### What you will do:
Retype the lines below exactly, but only those from the line that has "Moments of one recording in" through the line that has "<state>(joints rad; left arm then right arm". Omit every picture.

Items from a data source
-=-=-=-=-

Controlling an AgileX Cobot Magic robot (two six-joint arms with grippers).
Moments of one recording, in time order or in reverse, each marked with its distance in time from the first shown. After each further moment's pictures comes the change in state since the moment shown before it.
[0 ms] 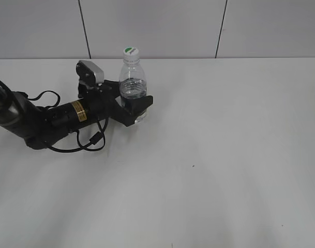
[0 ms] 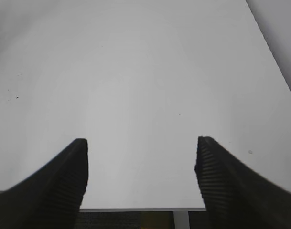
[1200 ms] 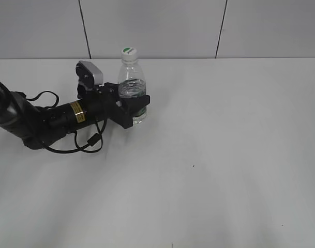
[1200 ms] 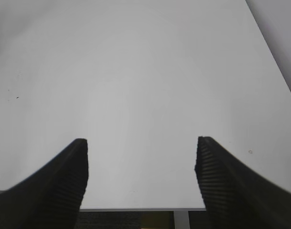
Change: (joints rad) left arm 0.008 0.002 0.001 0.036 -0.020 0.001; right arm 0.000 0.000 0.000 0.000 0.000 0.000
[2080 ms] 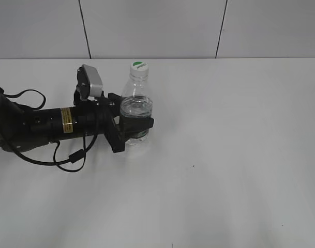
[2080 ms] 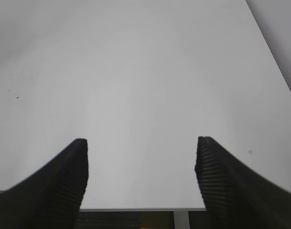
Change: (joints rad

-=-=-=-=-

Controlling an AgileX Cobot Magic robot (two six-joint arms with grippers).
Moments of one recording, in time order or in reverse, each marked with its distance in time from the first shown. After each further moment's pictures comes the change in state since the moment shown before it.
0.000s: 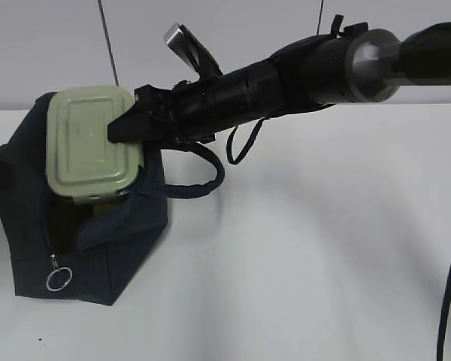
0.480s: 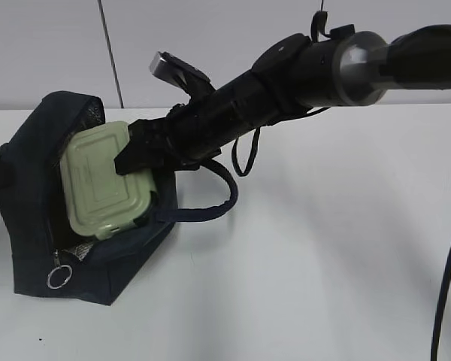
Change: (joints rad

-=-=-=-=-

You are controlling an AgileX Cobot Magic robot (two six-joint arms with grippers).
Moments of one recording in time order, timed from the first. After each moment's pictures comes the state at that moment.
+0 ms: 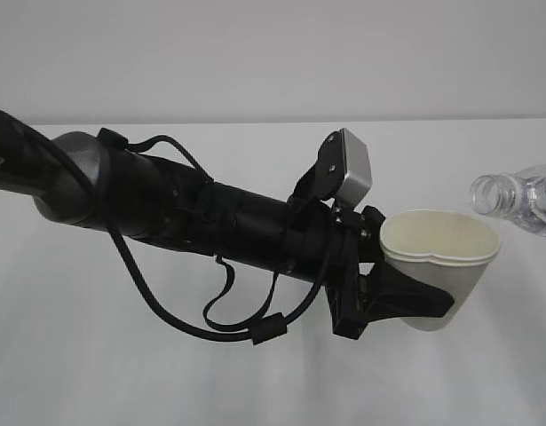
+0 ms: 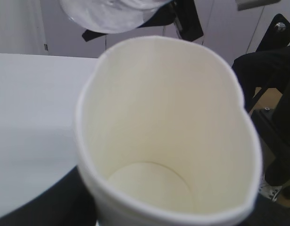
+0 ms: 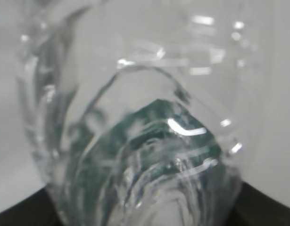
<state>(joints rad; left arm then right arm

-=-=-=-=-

### Final answer:
Moments of one recording in time order, timed from the first. After each moment's pictures comes the state at that moment.
+0 ms: 
+0 ms: 
+0 ms: 
<state>(joints rad; left arm then right arm

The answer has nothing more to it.